#### TASK STATEMENT:
Below are records; work out how many of their lines contain "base" and give only that number.

#### RECORDED INFORMATION:
===============
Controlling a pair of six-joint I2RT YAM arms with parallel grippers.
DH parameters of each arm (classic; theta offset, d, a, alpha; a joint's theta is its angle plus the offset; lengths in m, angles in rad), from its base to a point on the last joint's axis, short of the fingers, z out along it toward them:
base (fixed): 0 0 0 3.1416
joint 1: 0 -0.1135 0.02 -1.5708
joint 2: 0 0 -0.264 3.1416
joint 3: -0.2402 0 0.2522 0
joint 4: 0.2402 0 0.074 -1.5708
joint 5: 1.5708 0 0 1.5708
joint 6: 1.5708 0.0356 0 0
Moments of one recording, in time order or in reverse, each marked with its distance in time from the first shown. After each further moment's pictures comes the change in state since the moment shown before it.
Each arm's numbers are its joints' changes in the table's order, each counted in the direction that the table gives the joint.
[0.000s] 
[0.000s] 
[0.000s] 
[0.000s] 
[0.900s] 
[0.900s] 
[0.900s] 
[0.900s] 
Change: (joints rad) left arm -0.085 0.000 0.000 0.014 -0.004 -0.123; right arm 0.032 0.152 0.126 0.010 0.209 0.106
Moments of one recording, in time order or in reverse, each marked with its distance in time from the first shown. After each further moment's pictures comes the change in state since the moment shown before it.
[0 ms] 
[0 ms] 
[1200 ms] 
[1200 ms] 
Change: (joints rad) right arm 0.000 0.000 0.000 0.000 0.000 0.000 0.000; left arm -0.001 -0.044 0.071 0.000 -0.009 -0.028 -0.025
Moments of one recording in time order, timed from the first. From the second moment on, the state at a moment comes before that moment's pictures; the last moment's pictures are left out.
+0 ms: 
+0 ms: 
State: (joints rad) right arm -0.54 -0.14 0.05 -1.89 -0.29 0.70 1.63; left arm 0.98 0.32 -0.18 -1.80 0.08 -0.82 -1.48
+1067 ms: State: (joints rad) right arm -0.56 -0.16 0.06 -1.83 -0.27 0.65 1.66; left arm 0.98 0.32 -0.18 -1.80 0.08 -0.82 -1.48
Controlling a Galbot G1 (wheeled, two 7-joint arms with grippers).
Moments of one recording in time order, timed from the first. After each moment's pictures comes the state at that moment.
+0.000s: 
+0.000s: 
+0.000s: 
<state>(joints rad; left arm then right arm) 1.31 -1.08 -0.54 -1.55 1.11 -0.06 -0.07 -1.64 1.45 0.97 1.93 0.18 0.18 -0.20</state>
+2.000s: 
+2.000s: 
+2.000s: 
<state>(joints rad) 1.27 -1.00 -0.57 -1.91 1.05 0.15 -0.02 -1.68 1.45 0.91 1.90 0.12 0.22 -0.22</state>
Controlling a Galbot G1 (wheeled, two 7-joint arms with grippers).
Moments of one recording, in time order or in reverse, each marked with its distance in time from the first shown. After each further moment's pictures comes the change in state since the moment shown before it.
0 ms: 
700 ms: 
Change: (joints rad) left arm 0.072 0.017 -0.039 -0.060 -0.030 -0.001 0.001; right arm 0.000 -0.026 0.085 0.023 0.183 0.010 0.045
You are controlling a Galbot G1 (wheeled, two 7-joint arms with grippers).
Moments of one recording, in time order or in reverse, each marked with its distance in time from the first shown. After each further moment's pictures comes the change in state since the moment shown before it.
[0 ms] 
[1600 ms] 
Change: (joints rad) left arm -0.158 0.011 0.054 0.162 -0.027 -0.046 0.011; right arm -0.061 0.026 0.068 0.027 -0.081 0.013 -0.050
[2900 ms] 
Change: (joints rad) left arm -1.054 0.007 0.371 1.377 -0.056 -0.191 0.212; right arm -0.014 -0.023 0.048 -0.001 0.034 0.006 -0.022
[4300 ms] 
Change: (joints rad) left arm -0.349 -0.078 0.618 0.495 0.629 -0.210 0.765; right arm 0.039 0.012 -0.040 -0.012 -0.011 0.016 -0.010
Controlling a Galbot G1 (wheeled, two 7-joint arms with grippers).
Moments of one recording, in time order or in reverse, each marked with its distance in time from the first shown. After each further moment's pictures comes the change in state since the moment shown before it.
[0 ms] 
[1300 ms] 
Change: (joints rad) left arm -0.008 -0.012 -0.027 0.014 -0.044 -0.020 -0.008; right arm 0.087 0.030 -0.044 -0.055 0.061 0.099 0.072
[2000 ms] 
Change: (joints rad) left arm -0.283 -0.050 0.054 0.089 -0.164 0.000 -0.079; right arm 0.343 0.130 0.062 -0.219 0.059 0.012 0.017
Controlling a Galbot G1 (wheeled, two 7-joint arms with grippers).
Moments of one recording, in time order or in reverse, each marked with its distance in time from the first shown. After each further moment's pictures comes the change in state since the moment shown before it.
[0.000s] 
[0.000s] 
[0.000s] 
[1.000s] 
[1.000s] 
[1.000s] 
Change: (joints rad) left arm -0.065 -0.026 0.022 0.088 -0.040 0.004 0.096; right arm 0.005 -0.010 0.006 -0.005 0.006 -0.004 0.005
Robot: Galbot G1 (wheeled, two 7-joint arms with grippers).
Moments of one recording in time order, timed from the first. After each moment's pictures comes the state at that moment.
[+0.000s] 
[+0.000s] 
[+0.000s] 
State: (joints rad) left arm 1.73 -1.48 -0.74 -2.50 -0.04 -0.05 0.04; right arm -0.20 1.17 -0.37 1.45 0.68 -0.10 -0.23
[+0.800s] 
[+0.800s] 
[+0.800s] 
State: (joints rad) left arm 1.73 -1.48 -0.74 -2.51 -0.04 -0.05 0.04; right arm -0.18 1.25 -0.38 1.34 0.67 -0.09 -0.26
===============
#### SOLUTION FOR THIS PROBLEM:
2